Where the word "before" occurs in a line of the listing below, copy that line.

BEGIN Dataset excerpt

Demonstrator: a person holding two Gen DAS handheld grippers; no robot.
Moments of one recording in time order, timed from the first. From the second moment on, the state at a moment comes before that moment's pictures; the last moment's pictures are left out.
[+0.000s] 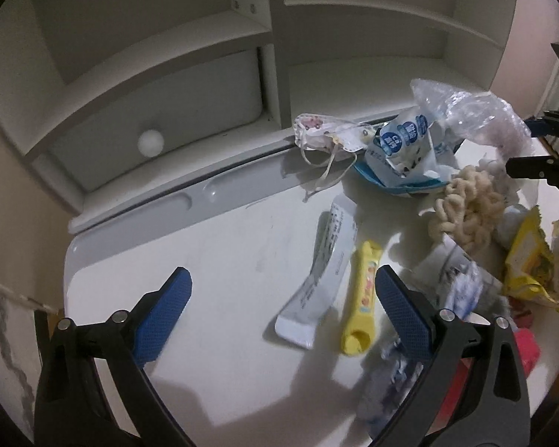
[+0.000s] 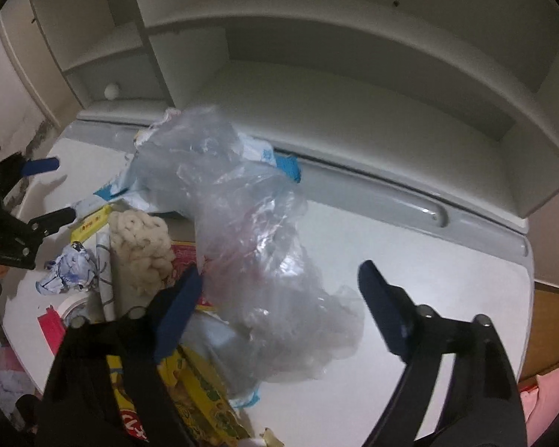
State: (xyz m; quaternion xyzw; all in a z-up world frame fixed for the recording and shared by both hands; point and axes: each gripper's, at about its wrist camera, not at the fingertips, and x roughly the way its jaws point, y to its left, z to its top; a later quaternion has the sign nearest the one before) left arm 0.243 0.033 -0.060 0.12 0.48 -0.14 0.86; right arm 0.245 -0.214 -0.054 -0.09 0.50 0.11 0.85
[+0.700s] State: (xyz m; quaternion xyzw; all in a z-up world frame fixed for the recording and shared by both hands) left arm 0.259 0.023 -0.075 0.13 0.51 -0.17 0.83; right arm 0.246 -0.217 -0.048 -0.08 0.54 0.13 0.83
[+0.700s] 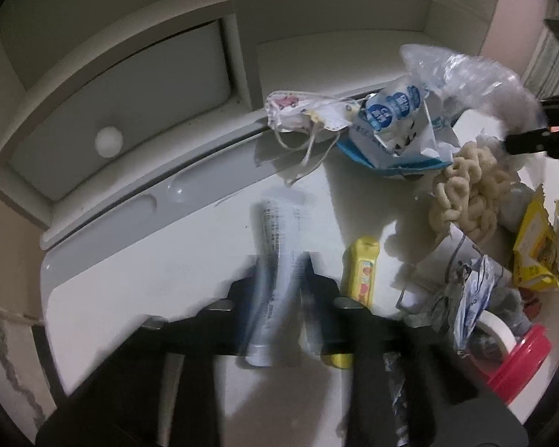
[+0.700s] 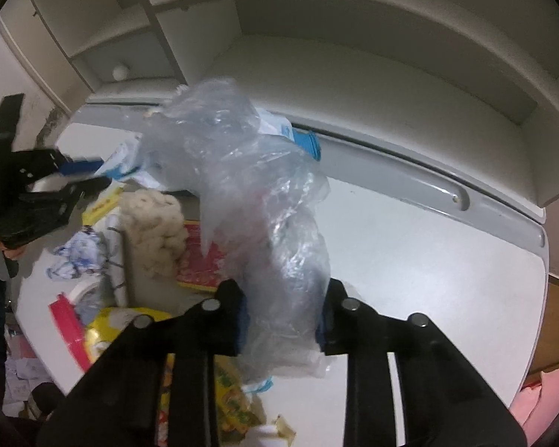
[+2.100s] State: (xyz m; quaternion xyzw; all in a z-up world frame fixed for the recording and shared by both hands) left arm -0.115 -0.638 -0.156 0.30 0.38 -0.59 0.64; right arm -0.300 -0.715 -0.196 0.32 0.45 -0.32 0.77
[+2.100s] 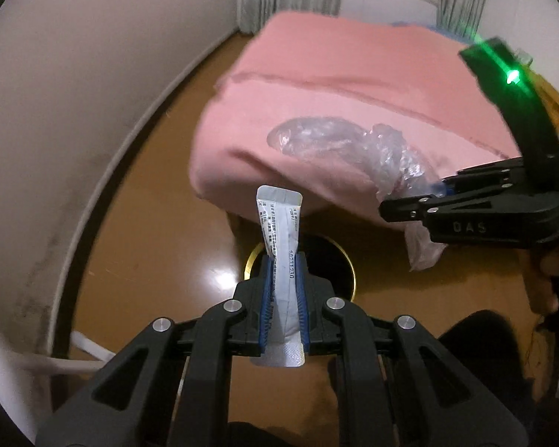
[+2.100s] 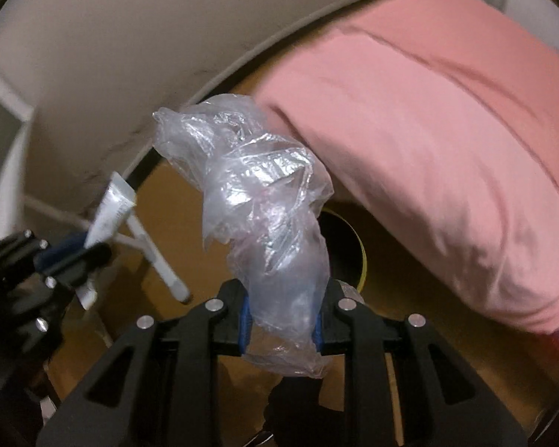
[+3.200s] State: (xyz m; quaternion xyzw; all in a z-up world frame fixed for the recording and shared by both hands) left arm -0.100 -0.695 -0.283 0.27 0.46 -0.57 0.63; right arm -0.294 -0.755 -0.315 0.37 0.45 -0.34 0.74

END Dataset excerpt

Output of the exercise:
Moments of one recording in time order, timed from the first. From the second moment on, the state at a moment comes before that moment's pictures; the last moment's pictures are left out.
State: (xyz m; quaternion xyzw; all in a z-up world frame fixed for the recording and shared by both hands; point and axes: each gripper's, at about its wrist camera, not at the fingertips, and x roughly the way its jaws point, y to its left, z to its top; a later quaternion has the sign nearest the one before) left arm 0.243 0.033 -0.060 0.12 0.48 -0.14 0.86; right arm 0.245 -0.214 -0.054 -0.09 0.50 0.11 0.85

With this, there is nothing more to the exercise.